Seeing is Believing: Network Observability with Hubble 👁️
With hundreds of tenants and policies, how do you know your network isolation is truly working?
🔭 The Answer: Hubble, Cilium’s built-in observability platform. Hubble provides:
- Visualizations of network flows.
- Real-time insights into policy denials (like that
403 Forbiddenfor the admin path). - Layer 7 details (HTTP paths, methods) for blocked requests.
This allows platform engineers to verify policies, troubleshoot issues, and see exactly why traffic is being blocked, even in a massive, complex environment.
The Ultimate Lockdown: Identity-Aware Isolation 🔐
The final frontier of security: Argo CD’s sync process itself. By default, Argo CD runs with a highly privileged service account (often cluster-admin). If a rogue tenant could somehow inject into this process, they could gain immense power.
🛡️ The Ultimate Defense: A two-pronged approach:
- Argo CD Service Account Impersonation: Luke enabled this feature in Argo
CD. This allows Argo CD to impersonate a specific, less privileged service
account when syncing a tenant’s application.
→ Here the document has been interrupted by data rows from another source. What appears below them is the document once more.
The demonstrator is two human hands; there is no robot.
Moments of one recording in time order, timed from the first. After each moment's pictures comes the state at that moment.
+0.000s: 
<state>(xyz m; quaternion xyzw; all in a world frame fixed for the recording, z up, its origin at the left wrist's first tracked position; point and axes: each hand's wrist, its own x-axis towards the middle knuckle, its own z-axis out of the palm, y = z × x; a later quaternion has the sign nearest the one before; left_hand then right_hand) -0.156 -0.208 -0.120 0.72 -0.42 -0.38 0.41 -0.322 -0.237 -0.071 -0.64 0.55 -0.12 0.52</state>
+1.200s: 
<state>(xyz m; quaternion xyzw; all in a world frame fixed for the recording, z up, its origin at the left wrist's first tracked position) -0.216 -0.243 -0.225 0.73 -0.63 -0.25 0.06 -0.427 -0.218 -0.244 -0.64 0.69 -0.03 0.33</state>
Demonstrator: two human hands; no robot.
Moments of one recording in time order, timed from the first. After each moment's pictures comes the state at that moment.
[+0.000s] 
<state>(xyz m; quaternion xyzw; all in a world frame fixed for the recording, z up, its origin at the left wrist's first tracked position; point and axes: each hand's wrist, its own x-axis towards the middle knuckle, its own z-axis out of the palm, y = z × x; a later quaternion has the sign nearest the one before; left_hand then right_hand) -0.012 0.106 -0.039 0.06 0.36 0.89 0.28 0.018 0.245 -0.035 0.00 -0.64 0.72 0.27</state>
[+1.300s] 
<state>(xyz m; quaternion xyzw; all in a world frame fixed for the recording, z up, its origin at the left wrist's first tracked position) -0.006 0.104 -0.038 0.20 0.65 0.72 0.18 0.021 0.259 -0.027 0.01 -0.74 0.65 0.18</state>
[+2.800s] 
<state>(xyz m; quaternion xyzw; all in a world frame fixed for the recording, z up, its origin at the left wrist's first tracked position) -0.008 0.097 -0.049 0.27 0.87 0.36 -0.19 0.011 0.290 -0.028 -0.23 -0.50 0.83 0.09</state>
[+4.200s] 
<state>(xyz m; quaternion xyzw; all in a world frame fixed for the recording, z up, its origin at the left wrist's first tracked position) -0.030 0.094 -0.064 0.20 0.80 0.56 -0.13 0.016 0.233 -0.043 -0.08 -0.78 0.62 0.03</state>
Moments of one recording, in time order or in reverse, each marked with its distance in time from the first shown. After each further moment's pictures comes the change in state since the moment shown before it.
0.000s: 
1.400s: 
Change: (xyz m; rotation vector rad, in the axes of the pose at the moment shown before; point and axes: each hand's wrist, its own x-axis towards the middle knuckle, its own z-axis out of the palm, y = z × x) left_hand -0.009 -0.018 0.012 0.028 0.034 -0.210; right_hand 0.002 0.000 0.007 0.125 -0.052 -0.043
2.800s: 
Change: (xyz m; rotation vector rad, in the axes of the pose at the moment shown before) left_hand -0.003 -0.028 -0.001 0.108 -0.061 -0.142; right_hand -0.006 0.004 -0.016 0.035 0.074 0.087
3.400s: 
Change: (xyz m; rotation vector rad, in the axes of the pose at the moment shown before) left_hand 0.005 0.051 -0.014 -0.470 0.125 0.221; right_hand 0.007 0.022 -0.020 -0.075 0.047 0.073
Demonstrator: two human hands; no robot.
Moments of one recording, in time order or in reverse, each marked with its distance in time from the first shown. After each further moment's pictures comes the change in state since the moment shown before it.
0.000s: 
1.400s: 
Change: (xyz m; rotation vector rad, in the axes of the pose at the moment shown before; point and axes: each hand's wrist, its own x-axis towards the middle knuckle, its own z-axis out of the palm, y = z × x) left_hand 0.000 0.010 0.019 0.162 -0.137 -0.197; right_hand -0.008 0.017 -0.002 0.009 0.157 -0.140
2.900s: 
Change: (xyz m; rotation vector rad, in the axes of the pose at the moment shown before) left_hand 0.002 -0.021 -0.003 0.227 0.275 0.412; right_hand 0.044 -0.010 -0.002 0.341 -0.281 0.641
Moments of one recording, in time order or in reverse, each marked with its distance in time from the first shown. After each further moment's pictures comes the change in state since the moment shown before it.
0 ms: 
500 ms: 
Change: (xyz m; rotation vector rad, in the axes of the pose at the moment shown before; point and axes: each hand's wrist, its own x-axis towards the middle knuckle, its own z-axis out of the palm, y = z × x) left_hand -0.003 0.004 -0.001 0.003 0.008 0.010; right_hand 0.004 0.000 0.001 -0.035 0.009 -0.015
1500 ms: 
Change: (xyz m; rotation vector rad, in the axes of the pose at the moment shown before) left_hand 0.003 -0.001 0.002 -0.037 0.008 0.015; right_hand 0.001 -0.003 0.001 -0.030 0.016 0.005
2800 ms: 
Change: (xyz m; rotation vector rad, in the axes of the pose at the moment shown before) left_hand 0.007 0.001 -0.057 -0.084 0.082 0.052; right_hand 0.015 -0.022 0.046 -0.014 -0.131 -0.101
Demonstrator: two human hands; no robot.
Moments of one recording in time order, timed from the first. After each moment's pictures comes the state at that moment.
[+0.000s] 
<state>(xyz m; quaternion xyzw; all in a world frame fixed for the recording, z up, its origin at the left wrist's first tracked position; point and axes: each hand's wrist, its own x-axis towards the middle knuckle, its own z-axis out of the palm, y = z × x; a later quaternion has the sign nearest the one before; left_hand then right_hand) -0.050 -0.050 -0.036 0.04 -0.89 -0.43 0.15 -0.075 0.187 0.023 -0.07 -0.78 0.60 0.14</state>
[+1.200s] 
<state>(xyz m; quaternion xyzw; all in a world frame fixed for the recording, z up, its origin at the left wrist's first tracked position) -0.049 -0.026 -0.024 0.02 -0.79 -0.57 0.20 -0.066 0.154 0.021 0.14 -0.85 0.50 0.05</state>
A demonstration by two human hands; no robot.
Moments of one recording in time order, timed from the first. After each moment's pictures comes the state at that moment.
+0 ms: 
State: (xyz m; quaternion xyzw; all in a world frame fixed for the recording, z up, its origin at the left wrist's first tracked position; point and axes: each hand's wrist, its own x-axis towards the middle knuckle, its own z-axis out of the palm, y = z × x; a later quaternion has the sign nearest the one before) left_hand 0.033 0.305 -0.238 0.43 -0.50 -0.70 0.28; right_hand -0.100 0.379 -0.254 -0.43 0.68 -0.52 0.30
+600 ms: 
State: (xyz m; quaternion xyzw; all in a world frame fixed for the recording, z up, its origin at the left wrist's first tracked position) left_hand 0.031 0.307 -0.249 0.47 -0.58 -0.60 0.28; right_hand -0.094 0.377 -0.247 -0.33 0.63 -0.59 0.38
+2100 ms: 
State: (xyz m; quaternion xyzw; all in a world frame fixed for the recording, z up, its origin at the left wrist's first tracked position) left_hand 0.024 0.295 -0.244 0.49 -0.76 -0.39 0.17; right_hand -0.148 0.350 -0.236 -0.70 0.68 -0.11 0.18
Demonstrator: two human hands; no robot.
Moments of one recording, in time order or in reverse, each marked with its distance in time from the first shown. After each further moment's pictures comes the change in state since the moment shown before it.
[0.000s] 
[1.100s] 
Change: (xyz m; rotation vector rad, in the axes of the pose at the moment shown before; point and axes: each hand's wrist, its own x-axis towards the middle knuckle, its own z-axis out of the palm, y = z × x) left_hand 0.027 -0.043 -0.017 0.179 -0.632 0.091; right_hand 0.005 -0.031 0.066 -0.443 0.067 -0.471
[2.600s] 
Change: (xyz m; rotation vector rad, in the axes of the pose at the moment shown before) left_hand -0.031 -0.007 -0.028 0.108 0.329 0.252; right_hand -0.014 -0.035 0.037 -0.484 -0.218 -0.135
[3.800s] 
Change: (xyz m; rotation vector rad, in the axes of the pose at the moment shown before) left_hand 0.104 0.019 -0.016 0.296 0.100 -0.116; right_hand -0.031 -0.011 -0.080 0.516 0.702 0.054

He restricted Tenant A’s
project to use a dedicated
tenant-Aservice account. - Cilium Service Account-Aware Network Policies: Cilium allows you to write network policies that not only match IP addresses, ports, and HTTP paths but also Kubernetes service accounts.
By combining these, the platform achieved identity-aware isolation. Even if an application sync somehow went rogue, the impersonated service account would lack the necessary permissions, and Cilium would block any unauthorized network traffic based on that specific service account’s identity.
Your Perfect Platform, Truly Achieved! ✨
Luke and Christian masterfully demonstrated how to build a truly robust, scalable, and secure multi-tenant Kubernetes platform. Their architecture provides:
- Layer 3 to Layer 7 Traffic Isolation with DNS-aware egress using Cilium Network Policies.
- Orchestration Boundary and RBAC with Argo CD Projects.
- Tenant Self-Service within defined boundaries.
- Scalability for platform engineers and tenant teams using Argo CD Application Sets.
- Self-healing capabilities via Argo CD to prevent out-of-band configuration drift.
- Observability and Verification of network policies with Hubble.
- Identity-Aware Isolation by combining Argo CD Service Account Impersonation with Cilium Service Account-Aware Network Policies.
This is how you move from a seemingly “perfect” but vulnerable platform to one that is genuinely secure, scalable, and resilient. It’s not just about installing tools; it’s about thoughtfully integrating them into a comprehensive GitOps-driven strategy. Your perfect platform awaits!